2017/11/13 18:56:27 index: 0 s: 0
2017/11/13 18:56:27 index: 1 s: 1592139158
2017/11/13 18:56:27 index: 2 s: 2621370653
2017/11/13 18:56:27 index: 3 s: 1631002584
2017/11/13 18:56:27 index: 4 s: 1662742444
2017/11/13 18:56:27 index: 5 s: 2293015644
2017/11/13 18:56:27 index: 6 s: 316891047
2017/11/13 18:56:27 index: 7 s: 682699050
2017/11/13 18:56:27 index: 8 s: 594223959
2017/11/13 18:56:27 index: 9 s: 509777511
2017/11/13 18:56:27 index: 10 s: 295575118
2017/11/13 18:56:27 index: 11 s: 1731005474
2017/11/13 18:56:27 index: 12 s: 520318929
2017/11/13 18:56:27 index: 13 s: 2477829984
2017/11/13 18:56:27 index: 14 s: 3912460323
2017/11/13 18:56:27 index: 15 s: 186982427
2017/11/13 18:56:27 index: 16 s: 2475262228
2017/11/13 18:56:27 index: 17 s: 2795727194
2017/11/13 18:56:27 index: 18 s: 2100503910
2017/11/13 18:56:27 index: 19 s: 3449328113
2017/11/13 18:56:27 index: 20 s: 4245749917
2017/11/13 18:56:27 index: 21 s: 3921798157
2017/11/13 18:56:27 index: 22 s: 3763690690
2017/11/13 18:56:27 index: 23 s: 2560570661
2017/11/13 18:56:27 index: 24 s: 3678035621
2017/11/13 18:56:27 index: 25 s: 4273690397
2017/11/13 18:56:27 index: 26 s: 3480979242
2017/11/13 18:56:27 index: 27 s: 870287880
2017/11/13 18:56:27 index: 28 s: 3736982411
2017/11/13 18:56:27 index: 29 s: 1265931638
jkowalski commented 7 years ago

(note that those sequences are stable since I'm initializing random with fixed seed)

chmduquesne commented 7 years ago

Thank you for that. I will try to fix this and then incorporate this kind of tests in the repo.

On Nov 14, 2017 03:57, "Jarek Kowalski" notifications@github.com wrote:

(note that those sequences are stable since I'm initializing random with fixed seed)

— You are receiving this because you commented. Reply to this email directly, view it on GitHub https://github.com/chmduquesne/rollinghash/issues/7#issuecomment-344130811, or mute the thread https://github.com/notifications/unsubscribe-auth/AAOUMAUAiTWnPnjFRO698nbJ3O_kle2lks5s2QGNgaJpZM4Qb4I3 .

chmduquesne commented 7 years ago

From what I see, your test is misusing this library: you need to initialize a window before starting to roll it, otherwise the library has no idea what window size you want, and what this initial window looks like. So let's assume a window of 64 bytes, here is what correct code would look like:

package main

import (
    "log"
    "math/rand"

    "github.com/chmduquesne/rollinghash/buzhash32"
)

func main() {
    r := rand.New(rand.NewSource(5))
    rnd := make([]byte, 94) // 30 + 64
    if n, err := r.Read(rnd); n != len(rnd) || err != nil {
        log.Fatalf("can't initialize random data: %v", err)
    }

    h := buzhash32.New()

    // Initialize the rolling window
    // - Any window size except 0 rolls correctly.
    // - If one uses Write() on a window of size 0 anyway, the correct
    //   hash is returned when Sum32() is called, but will return
    //   incorrect results after Roll() is called.
    h.Write(rnd[:64])

    for i, b := range rnd[64:] {
        h.Roll(b)
        log.Printf("index: %v s: %v", i, h.Sum32())
    }
}

It returns the same results on HEAD and 043b8fd.

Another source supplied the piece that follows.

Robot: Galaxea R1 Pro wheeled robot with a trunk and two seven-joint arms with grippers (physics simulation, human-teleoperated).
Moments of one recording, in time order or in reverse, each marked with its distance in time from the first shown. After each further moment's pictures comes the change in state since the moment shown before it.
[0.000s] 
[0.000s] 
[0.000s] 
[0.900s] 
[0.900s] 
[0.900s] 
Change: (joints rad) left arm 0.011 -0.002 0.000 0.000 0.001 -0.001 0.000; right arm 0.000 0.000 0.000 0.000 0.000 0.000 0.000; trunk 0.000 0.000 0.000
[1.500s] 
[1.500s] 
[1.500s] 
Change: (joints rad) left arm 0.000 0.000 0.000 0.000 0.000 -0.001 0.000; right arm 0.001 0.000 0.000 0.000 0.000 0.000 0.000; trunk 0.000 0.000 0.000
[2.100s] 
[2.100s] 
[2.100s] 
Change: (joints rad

[Edit: I made a mistake pasting the corrected code twice]

chmduquesne commented 7 years ago

I am closing the issue, because as far as I can see, this behavior is due to incorrect use of this library (rolling without prior initialization using Write()). I will however write tests based on what you submitted, in order to detect, for given inputs, that the code yields stable results.

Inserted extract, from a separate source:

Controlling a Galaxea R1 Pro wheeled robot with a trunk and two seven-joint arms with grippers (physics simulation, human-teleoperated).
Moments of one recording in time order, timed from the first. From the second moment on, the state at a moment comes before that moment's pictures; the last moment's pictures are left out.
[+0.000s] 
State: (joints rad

The code to check whether a window was initialized prior to rolling was removed for performance reasons (every operation matters when you repeat it on multi terabyte files), so I don't intend to write any code to prevent this kind of mistakes. I will however try to emphasize the importance of initializing in the Roll() documentation.

jkowalski commented 7 years ago

That's fair. Couldn't you make window initialization explicit (part of construction call)? I'm sure this would avoid surprises like mine.

chmduquesne commented 7 years ago

I am reluctant to do that, because Write() is exactly supposed to do that job: Initializing/Updating the digest. There is no good reason to not expect it to create the rolling window. What I can (and will) do is to issue a big warning in the documentation of Roll().